OCD is in many ways a homogeneous disorder. The disorder has a prevalence of around 2% to 3% of the population, and this prevalence is likely underestimated in many different countries / and descriptions of obsessions and compulsions have been remarkably consistent over time and place. Neurobiological studies have consistently found evidence that cortical-striatal-thalamic-cortical (CTSC) circuits play a crucial role in mediating the disorder and treatment research has invariably demonstrated that serotonin reuptake inhibitors selectively reduce the symptoms of OCD (Stein, Andersen, & Overo 2007; O'Connor, Todorov, Robillard, Borgeat, & Brault 1999).
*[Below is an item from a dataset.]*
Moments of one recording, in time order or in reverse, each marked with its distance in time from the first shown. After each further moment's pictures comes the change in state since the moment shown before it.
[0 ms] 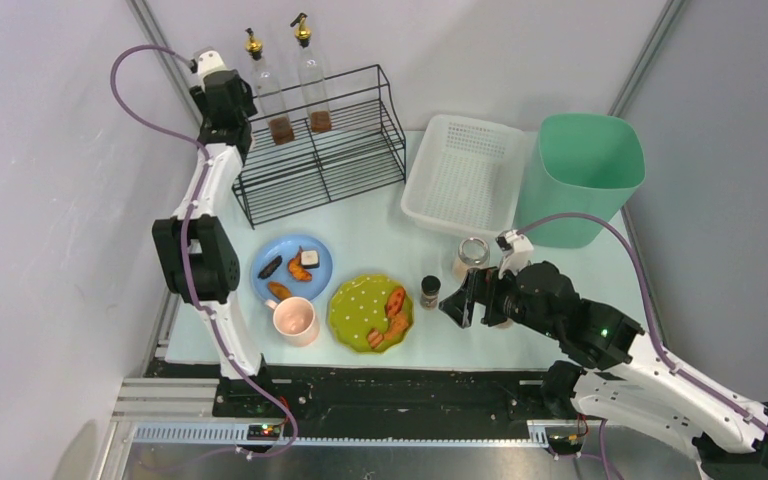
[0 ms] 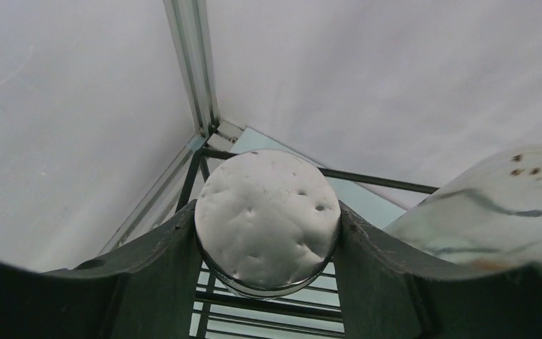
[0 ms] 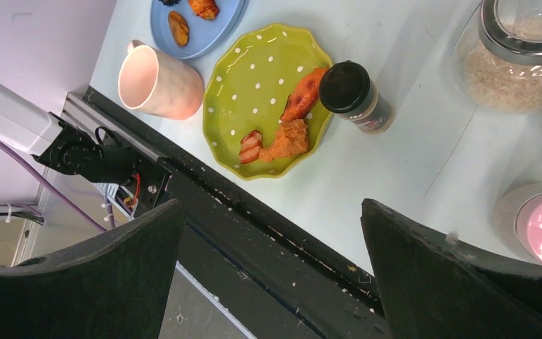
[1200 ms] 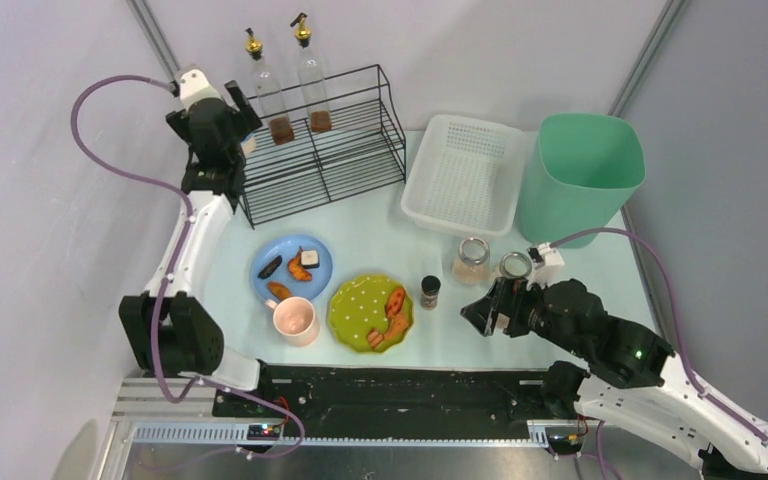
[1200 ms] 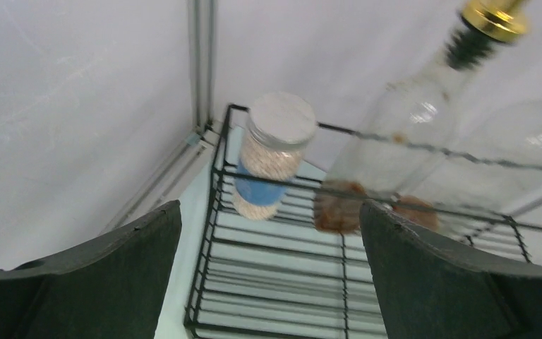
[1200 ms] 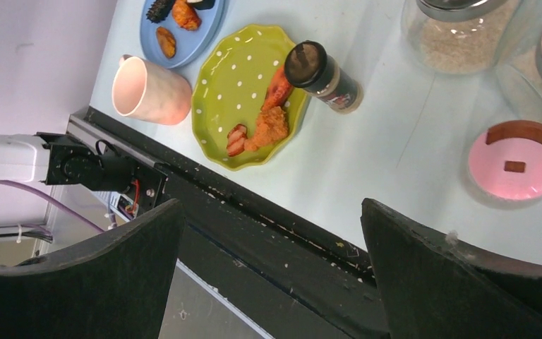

The most common treatments for OCD are pharmacological and cognitive behavioral interventions. According to the American Psychiatric Association treatment practice guidelines for OCD, selective serotonin reuptake inhibitors (SSRIs) are considered first-line treatments for OCD. However, SSRIs are often associated with delayed onset of therapeutic effect (8 -- 12 weeks), only partial symptom reduction, and response failure or intolerability in 40% to 60% of patients. Pharmacological options for SSRI refractory cases include increasing drug dose, changing to another SSRI or clomipramine, combining SSRIs, or changing the mode of drug delivery. Augmentation with second-generation antipsychotics has demonstrated efficacy as a second-line treatment (Berlin, Hamilton & Hollander, 2008).Obsessive-compulsive disorder shows a slow, gradual improvement, which starts within a few days after the initiation of treatment and continues for months thereafter. Published consensus guidelines consider an adequate SRI trial in OCD to consist of 10 -- 12 weeks with at least 4 -- 6 at the maximum tolerated dose (Dell'Osso, Altamura, Mundo, Marazziti, & Hollander, 2007).